In this paper, we proposed a new probabilistic method for forecasting the generation of wind power. This method was based on the Bayesian theory and was particularly appropriate for forecasting wind power in correspondence with wind speed regimes that vary significantly over time; this result was achieved by using a more complex probability distribution to characterize wind speed, i.e., the mixture Weibull distribution, which seemed the most suitable to represent both unimodal and bimodal wind regimes.

The results obtained with the proposed method were compared with the results obtained by using two probabilistic forecasting approaches that have been used extensively, i.e., the persistence method and a traditional Bayesian method using two-parameter distributions.

The numerical applications were performed with respect to various wind turbines; the proposed method proved to be useful in short-term probabilistic forecasting of wind power, performing better than the reference methods in terms of both point-value and distribution forecasts.
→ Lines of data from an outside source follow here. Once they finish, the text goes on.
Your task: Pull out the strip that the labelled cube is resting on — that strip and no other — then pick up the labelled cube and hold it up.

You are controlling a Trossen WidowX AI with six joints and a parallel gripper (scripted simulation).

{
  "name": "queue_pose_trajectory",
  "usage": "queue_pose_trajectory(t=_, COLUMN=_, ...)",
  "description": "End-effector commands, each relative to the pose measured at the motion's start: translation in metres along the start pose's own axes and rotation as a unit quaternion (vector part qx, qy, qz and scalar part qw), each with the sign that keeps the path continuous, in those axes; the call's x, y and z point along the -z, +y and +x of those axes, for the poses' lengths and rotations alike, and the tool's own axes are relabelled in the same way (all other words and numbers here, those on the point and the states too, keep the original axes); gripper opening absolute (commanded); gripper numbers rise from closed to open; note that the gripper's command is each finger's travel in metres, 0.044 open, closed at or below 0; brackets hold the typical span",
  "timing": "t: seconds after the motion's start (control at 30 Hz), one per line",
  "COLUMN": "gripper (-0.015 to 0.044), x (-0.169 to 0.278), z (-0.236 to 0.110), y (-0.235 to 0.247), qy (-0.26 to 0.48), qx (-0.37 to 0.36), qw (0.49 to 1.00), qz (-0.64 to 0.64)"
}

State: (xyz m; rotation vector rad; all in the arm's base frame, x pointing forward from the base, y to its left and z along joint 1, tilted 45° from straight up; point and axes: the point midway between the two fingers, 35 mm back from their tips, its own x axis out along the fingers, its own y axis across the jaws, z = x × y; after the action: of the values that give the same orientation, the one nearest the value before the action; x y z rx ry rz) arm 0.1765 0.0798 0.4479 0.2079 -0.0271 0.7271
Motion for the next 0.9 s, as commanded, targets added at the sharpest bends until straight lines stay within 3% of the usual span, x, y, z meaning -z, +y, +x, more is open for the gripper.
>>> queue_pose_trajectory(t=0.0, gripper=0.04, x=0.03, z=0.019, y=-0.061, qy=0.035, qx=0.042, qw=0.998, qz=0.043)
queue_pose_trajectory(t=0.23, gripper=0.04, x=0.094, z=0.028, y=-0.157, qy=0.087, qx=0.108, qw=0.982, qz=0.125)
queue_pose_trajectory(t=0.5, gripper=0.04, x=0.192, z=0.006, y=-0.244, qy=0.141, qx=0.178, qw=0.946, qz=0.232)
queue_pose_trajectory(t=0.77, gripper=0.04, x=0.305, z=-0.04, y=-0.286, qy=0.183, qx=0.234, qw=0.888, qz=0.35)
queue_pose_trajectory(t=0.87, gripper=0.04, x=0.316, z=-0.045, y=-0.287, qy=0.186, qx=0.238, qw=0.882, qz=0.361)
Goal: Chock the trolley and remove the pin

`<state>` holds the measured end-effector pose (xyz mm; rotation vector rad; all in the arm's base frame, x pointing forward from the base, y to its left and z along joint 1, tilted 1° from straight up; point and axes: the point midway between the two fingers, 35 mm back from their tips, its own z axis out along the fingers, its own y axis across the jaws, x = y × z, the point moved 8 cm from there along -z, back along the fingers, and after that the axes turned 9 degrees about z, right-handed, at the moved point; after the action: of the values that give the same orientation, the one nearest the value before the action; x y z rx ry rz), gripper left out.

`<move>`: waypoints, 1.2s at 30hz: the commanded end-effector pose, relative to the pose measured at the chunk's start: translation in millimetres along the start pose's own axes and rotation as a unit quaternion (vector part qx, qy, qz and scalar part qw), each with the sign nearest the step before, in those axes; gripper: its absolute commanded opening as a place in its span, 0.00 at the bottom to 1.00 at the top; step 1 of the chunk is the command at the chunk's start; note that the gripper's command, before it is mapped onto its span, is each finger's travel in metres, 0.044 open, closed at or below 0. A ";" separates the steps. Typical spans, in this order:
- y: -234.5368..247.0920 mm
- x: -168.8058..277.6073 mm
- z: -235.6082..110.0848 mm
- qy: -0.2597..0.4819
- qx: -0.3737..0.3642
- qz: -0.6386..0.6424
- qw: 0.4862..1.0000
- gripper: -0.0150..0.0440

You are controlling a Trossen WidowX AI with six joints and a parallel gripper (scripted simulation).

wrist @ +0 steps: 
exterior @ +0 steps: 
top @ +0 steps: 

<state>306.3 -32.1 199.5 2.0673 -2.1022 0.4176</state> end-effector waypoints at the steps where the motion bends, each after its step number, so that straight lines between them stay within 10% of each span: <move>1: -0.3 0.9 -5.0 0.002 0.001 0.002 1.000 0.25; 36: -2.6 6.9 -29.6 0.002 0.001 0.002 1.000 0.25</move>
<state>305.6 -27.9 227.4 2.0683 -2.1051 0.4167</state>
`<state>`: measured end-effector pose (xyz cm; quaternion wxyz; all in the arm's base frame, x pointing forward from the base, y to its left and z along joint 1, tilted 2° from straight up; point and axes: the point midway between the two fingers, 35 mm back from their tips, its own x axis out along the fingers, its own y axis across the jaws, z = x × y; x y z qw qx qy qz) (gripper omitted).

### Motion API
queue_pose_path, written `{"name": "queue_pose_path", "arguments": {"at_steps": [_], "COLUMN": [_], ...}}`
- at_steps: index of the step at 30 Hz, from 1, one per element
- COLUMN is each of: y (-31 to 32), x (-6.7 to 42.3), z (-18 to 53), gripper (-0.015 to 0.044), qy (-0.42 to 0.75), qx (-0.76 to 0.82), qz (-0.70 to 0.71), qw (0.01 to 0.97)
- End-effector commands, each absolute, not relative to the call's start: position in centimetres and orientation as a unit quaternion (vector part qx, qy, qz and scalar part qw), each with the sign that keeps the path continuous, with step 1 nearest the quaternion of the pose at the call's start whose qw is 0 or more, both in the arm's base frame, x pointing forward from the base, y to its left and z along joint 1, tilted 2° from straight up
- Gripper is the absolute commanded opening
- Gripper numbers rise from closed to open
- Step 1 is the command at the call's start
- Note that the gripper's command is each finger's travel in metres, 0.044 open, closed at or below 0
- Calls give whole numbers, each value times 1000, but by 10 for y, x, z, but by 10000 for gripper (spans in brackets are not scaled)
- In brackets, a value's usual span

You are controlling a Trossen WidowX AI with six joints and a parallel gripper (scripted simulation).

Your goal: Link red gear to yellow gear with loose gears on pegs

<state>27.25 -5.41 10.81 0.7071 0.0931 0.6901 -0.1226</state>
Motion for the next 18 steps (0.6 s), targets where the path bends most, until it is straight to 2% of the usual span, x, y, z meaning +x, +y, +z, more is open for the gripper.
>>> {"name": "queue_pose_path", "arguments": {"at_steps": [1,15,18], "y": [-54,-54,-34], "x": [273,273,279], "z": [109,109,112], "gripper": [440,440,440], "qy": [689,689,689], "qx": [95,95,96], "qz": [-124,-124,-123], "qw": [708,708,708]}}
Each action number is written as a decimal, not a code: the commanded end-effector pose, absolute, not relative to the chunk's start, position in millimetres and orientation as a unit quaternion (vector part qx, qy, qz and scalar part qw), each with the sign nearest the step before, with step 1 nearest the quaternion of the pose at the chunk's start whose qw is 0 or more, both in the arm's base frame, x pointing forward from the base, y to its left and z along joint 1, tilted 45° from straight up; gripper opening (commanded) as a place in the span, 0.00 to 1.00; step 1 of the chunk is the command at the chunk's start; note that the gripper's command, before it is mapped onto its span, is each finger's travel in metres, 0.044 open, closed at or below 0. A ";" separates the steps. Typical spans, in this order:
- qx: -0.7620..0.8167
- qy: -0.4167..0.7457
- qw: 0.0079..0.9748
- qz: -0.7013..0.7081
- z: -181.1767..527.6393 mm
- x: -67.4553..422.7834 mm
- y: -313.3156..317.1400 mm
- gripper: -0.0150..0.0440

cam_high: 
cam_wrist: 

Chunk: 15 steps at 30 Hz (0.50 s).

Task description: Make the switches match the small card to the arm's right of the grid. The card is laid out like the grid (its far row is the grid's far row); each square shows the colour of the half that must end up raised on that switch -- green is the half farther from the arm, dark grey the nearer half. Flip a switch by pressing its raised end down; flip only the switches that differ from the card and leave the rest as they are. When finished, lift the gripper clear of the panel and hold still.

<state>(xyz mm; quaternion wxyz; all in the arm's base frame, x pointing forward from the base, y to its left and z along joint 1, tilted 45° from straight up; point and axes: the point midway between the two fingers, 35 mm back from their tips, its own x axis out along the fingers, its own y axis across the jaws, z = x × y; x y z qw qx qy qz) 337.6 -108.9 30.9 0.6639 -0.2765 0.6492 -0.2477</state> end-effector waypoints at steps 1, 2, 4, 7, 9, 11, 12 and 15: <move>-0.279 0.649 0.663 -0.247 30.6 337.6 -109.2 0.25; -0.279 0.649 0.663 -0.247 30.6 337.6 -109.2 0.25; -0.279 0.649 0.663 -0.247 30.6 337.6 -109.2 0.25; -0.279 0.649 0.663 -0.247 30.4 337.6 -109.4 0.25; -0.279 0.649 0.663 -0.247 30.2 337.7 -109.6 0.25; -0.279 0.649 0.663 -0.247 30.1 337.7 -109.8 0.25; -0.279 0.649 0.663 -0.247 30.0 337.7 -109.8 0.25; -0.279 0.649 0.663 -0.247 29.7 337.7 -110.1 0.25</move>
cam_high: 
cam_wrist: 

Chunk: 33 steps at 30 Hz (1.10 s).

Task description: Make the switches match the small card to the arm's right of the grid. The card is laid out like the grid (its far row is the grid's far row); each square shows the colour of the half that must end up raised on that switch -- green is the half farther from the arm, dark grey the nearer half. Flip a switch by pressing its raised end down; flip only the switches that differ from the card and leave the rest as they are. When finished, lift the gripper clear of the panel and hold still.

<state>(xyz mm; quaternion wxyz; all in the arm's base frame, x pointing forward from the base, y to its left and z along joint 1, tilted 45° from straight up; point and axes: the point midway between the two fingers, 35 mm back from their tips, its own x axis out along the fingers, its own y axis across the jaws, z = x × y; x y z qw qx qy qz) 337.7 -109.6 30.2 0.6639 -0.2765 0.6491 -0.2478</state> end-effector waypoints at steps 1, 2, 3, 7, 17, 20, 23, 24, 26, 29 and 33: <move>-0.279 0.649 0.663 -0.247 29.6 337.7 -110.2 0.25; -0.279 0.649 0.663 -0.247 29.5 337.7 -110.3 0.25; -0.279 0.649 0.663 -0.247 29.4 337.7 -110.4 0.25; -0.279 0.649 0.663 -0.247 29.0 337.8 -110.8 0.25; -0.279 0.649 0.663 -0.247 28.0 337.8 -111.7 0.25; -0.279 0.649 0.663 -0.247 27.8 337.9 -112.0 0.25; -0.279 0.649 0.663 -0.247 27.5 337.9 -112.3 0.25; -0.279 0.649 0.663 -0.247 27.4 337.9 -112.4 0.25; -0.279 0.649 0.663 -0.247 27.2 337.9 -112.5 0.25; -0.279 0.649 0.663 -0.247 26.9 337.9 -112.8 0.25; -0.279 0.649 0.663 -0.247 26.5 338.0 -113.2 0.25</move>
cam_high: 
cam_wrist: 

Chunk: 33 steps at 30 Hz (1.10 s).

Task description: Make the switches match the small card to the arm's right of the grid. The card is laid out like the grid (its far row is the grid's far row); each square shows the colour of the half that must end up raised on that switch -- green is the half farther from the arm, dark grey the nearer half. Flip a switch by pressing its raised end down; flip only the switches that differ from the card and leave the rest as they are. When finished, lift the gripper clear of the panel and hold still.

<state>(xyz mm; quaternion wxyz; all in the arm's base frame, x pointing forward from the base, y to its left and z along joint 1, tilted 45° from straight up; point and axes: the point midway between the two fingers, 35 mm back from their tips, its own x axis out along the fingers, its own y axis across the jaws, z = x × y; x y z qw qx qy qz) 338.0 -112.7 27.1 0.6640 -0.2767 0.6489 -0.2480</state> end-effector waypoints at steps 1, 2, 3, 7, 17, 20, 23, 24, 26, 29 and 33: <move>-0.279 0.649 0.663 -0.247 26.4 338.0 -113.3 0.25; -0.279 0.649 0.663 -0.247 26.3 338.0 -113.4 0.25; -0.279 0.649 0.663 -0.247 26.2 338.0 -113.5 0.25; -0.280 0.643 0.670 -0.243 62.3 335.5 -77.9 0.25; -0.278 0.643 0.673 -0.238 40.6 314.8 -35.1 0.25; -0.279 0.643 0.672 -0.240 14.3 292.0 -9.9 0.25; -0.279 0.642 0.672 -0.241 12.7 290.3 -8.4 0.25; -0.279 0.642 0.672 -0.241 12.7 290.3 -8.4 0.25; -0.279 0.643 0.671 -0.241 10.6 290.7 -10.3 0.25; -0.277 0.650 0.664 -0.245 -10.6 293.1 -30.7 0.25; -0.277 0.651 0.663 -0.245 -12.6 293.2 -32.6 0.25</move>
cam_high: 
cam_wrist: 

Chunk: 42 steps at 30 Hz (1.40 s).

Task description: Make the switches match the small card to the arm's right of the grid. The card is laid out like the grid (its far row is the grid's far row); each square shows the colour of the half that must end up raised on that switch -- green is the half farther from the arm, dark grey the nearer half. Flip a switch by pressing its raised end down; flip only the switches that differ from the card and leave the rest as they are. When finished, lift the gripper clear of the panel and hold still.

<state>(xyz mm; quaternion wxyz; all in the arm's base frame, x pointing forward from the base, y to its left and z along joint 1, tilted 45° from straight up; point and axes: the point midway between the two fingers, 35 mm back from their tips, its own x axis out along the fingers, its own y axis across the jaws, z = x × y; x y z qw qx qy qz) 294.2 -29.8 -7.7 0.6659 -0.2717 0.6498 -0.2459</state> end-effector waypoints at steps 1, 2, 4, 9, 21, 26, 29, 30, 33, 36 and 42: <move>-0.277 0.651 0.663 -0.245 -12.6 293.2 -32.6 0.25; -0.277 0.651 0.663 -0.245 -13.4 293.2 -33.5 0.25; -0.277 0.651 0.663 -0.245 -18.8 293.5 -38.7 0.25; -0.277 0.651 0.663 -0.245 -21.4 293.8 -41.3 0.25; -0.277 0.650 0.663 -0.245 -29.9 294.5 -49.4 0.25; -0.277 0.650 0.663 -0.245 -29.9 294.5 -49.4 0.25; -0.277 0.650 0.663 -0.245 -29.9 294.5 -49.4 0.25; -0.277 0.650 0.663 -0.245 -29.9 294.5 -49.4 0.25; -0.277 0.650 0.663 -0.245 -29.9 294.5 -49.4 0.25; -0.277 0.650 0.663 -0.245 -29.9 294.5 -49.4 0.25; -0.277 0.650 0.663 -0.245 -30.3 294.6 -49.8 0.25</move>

In particular, the proposed method offered significant improvements in terms of the sharpness and reliability of forecasts.

We concluded that the proposed Bayesian method is the most suitable for representing both unimodal and bimodal wind regimes. Also, additional significant improvements of the forecasts are expected in particular regimes that are characterized by a significant number of days of bimodal wind speed distributions.

Future work will focus on the application of the Box-Jenkins approach, based on the use of the sample autocorrelation function, to forecast the photovoltaic power generation. In addition, since in this paper we assumed a deterministic power curve, studies on the probabilistic behavior of power curve depending on meteorological variables such as wind direction, temperature, local air density, and precipitation will be carried out.